Takeaway: The Kaplan decision suggests that the EEOC may have an uphill battle in proving that an employer’s reliance on credit checks for hiring results in a disparate impact, particularly given the EEOC’s own policies on the subject. However, the EEOC may one day succeed in finding a reliable expert with a tested methodology to prove this type of claim. Therefore, it’s a good idea for employers to continue to use credit checks for hiring only when doing so is defensible as a matter of business necessity.

EEOC Challenging National Pharmacy Over Terms of Severance Agreements

On February 7, 2014, the EEOC filed suit in the United States District Court for the Northern District of Illinois in Chicago against the large prescription and healthcare related services provider, CVS, contending that its actions concerning severance benefits violate Title VII of the Civil Rights Act of 1964. Specifically, this law provides the EEOC with the ability to seek immediate redress to remedy any potential injury which would result from an employer attempting to prohibit communication to the agency to address discrimination.

The EEOC based this Complaint on the theory that CVS was conditioning the receipt of severance benefits on an agreement which it interpreted to “interfere with employees’ rights to file discrimination charges and/or communicate and cooperate with the EEOC,” including limitations on the departing parties ability to cooperate, non-disparagement clauses, and non-disclosure of confidential information. Additionally, the Separation Agreements included general releases of claims, covenants not to sue, and consequences for breach. In the Complaint, the EEOC stresses the policy consideration that any conduct taken by an employer to limit employees’ access to report violations is unlawful. The EEOC’s stated concern is to “preserve access to the legal system” and to ensure that employees remain “free from fear of adverse consequences” if they are to report potential unlawful action.

Takeaway: The timeline for resolution of the CVS lawsuit could be a few months or take several years. In the interim, employers should evaluate whether severance, benefits, or contractual agreements with their employees limit the rights to seek federal intervention for unlawful acts undertaken by the employer to avoid running afoul of the EEOC’s policy mandate outlined in the CVS lawsuit.

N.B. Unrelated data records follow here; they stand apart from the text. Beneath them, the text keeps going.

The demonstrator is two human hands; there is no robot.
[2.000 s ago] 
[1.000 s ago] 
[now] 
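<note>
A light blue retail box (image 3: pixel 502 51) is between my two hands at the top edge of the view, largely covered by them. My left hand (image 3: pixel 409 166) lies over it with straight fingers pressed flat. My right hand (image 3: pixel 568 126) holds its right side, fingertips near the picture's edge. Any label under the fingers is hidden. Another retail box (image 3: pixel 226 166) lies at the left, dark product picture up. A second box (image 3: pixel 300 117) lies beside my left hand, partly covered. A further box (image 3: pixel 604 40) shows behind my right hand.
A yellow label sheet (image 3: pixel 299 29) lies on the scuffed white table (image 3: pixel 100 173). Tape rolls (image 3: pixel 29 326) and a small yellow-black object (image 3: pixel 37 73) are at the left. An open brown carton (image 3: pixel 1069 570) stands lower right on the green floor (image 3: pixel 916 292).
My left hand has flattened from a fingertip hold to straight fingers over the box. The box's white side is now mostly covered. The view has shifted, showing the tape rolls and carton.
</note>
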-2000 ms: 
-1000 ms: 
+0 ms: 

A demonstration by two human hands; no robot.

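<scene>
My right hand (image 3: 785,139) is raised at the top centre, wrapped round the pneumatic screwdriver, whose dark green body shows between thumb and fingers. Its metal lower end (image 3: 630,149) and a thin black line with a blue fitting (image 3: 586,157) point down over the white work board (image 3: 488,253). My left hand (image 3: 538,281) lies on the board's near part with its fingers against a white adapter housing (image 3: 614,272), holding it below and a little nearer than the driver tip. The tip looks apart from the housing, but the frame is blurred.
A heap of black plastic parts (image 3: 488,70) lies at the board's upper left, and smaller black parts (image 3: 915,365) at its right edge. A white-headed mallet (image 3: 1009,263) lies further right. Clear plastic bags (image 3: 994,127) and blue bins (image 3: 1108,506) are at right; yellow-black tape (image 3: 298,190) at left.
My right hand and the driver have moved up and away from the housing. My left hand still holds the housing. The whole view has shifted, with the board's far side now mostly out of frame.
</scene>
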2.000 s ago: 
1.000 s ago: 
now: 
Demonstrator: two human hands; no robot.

2013 EEOC Charge of Discrimination Statistics for Minnesota

The Equal Employment Opportunity Commission (EEOC) recently issued its enforcement statistics for the EEOC’s fiscal year 2013, including data about what charges were filed in Minnesota.  Overall, a total of 982 charges were filed with the EEOC in Minnesota in 2013, which represents an approximately 12.5% decrease from 2012, when 1,120 total charges were filed.

The breakdown of the charges was as follows:

  • 56.4% alleged retaliation.
  • 36.5% alleged disability discrimination.
  • 35.5% alleged race discrimination.
  • 26.5% alleged age discrimination.
  • 24.9% alleged sex discrimination.
  • 11.6% alleged national origin discrimination.
  • 3.8% alleged religious discrimination.
  • 3.0% alleged color discrimination.
  • 1.7% alleged equal pay discrimination.
  • 0.1% alleged genetic information discrimination.

Collectively, these numbers add up to more than 100% because many charges include multiple claims.  Consistent with the past several years, the number of retaliation claims continued to increase over previous years.  In 2013, over half of all charges of discrimination filed with the EEOC in Minnesota in 2013 included a claim of retaliation.  At the opposite end of the spectrum, genetic information discrimination was alleged in only one charge of discrimination filed with the EEOC in Minnesota in 2013.

Takeaway:  The EEOC’s 2013 statistics show that retaliation claims continue to pose one of the most common threats to employers in Minnesota.  Retaliation claims are followed by claims for disability, race, age, and sex discrimination, which make up the majority of charges filed in Minnesota.